- Problem statement:
Take each line of the data that contains the string "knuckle" and copy it.

[Recorded data]

§

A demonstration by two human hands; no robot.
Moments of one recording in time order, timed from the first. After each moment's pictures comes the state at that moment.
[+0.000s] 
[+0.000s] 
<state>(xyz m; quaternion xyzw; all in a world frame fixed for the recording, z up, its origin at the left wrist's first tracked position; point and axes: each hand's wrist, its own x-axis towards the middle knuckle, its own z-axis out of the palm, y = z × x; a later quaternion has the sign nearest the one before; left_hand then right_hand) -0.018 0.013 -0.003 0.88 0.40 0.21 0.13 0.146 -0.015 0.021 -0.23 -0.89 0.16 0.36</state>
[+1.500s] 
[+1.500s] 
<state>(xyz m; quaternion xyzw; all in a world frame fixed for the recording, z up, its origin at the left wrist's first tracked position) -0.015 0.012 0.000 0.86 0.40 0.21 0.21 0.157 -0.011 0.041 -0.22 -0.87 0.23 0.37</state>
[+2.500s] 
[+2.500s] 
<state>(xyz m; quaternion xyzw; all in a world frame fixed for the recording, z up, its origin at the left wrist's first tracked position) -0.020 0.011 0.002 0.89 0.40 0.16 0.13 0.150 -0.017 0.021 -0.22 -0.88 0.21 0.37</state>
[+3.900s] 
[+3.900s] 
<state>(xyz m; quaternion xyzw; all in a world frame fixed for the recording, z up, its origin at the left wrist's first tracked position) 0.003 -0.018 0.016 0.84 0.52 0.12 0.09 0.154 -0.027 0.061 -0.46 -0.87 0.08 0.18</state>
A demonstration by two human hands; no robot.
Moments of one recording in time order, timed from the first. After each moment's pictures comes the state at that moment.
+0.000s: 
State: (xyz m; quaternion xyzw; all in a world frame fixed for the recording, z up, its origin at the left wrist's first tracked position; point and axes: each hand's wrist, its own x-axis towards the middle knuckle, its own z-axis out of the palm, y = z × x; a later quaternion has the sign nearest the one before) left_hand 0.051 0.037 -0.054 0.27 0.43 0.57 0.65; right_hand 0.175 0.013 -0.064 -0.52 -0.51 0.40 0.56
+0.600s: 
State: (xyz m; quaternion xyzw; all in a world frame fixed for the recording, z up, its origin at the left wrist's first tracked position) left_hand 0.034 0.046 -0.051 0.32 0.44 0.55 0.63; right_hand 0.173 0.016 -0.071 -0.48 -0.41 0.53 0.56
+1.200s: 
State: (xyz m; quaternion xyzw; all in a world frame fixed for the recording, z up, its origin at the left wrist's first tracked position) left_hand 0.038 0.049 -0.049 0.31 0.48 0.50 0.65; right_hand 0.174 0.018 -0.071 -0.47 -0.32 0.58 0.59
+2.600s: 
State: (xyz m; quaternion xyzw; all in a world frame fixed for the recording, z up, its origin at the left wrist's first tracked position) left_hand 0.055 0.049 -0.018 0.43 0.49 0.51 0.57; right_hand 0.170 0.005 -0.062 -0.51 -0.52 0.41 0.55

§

- Response box:
<state>(xyz m; quaternion xyzw; all in a world frame fixed for the recording, z up, its origin at the left wrist's first tracked position; point and axes: each hand's wrist, its own x-axis towards the middle knuckle, its own z-axis out of the palm, y = z × x; a later quaternion has the sign nearest the one before; left_hand then right_hand) -0.018 0.013 -0.003 0.88 0.40 0.21 0.13 0.146 -0.015 0.021 -0.23 -0.89 0.16 0.36</state>
State: (xyz m; quaternion xyzw; all in a world frame fixed for the recording, z up, its origin at the left wrist's first tracked position; point and axes: each hand's wrist, its own x-axis towards the middle knuckle, its own z-axis out of the palm, y = z × x; a later quaternion has the sign nearest the one before) left_hand 0.051 0.037 -0.054 0.27 0.43 0.57 0.65; right_hand 0.175 0.013 -0.064 -0.52 -0.51 0.40 0.56

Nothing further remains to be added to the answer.